Check each line of the entries below for the word "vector" and state only how many lines have it.

(Dataset entries)
####

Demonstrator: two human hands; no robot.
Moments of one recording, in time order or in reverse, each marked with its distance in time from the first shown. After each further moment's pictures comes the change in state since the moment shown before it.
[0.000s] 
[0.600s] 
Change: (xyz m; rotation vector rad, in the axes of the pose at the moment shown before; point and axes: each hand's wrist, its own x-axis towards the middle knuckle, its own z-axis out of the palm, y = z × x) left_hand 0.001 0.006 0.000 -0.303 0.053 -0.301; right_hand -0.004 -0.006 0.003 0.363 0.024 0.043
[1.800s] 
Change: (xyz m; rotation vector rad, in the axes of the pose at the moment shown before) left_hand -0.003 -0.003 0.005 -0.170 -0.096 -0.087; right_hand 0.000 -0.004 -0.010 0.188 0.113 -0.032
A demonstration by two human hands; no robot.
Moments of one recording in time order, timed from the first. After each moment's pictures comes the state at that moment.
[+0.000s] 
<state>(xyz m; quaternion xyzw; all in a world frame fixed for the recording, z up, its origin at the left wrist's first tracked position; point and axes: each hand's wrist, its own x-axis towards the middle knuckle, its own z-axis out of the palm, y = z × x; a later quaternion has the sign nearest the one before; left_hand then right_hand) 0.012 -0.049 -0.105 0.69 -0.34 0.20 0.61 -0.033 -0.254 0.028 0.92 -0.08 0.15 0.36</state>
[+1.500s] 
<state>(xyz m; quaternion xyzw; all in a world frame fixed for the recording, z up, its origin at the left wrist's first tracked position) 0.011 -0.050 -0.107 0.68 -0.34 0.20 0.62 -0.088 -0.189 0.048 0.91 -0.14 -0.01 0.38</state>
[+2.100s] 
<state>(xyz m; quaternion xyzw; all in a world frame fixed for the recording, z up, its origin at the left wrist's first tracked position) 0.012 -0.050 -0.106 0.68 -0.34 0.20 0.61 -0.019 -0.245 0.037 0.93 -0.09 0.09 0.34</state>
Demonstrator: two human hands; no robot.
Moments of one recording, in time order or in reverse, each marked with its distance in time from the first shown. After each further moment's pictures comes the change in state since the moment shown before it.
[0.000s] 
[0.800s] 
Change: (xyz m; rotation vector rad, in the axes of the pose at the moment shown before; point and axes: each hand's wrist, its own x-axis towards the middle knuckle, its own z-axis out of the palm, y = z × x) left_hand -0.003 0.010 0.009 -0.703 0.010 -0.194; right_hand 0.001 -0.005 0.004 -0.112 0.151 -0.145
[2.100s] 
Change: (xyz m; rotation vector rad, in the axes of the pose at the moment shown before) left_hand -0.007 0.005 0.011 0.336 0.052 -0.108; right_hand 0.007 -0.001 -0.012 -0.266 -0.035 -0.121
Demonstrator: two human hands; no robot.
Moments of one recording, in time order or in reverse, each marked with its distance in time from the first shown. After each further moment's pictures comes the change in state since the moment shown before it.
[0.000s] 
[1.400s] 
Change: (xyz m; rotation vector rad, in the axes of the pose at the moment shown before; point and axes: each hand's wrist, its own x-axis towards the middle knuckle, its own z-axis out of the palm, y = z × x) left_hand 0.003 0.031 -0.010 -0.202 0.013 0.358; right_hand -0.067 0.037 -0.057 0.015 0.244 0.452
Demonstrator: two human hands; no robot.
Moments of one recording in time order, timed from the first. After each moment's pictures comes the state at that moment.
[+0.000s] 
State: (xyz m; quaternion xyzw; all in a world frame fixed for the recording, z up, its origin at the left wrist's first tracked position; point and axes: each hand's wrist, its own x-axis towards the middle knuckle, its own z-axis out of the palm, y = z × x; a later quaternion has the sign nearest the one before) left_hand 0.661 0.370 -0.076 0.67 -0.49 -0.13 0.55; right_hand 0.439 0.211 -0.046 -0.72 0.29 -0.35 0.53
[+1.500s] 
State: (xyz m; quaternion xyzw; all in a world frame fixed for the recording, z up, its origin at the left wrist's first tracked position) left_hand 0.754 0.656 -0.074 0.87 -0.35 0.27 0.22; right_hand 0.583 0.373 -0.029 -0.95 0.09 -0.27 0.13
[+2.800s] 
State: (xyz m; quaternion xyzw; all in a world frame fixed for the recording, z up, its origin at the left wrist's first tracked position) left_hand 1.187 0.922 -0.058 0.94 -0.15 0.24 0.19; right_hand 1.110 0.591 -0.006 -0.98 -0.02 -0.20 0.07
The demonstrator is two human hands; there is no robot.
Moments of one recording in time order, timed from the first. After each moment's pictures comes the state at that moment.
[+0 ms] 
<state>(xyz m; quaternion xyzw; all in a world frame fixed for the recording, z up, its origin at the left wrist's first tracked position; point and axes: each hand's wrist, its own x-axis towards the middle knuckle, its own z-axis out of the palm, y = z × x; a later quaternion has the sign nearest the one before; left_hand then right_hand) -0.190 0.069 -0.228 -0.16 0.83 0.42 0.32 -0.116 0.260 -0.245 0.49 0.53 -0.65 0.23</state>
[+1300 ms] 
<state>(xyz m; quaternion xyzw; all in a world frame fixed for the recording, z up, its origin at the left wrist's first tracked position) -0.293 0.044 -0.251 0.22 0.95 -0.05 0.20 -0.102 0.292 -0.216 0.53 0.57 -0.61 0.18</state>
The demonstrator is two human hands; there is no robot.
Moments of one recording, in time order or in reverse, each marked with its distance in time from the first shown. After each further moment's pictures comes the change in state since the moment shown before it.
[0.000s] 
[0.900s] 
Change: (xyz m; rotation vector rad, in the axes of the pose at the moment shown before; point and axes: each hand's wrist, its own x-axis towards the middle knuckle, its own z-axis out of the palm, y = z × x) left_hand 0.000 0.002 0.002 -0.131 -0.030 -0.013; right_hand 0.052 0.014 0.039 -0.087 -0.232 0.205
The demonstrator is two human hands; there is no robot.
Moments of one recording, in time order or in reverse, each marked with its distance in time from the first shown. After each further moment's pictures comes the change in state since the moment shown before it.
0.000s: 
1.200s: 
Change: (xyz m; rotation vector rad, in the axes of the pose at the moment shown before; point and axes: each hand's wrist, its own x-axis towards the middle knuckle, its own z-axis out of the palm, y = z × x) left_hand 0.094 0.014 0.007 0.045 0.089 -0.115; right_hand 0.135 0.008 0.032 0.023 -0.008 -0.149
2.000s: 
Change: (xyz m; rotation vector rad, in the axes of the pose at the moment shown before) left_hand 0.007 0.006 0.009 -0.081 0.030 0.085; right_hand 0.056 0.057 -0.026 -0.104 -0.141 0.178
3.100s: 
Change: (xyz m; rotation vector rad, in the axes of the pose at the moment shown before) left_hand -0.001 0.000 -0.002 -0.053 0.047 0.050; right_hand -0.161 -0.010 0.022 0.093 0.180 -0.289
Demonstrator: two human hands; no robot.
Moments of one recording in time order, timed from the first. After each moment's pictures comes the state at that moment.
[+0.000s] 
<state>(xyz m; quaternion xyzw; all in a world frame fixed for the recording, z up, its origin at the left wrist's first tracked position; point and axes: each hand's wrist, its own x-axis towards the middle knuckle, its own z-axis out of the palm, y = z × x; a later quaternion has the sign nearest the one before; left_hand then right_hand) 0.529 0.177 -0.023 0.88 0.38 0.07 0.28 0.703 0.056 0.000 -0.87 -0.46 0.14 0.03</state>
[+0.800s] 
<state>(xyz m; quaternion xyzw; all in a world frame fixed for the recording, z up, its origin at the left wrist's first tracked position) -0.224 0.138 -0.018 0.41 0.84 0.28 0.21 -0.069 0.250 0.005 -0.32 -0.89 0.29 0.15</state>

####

## ANSWER FOR THE TASK
9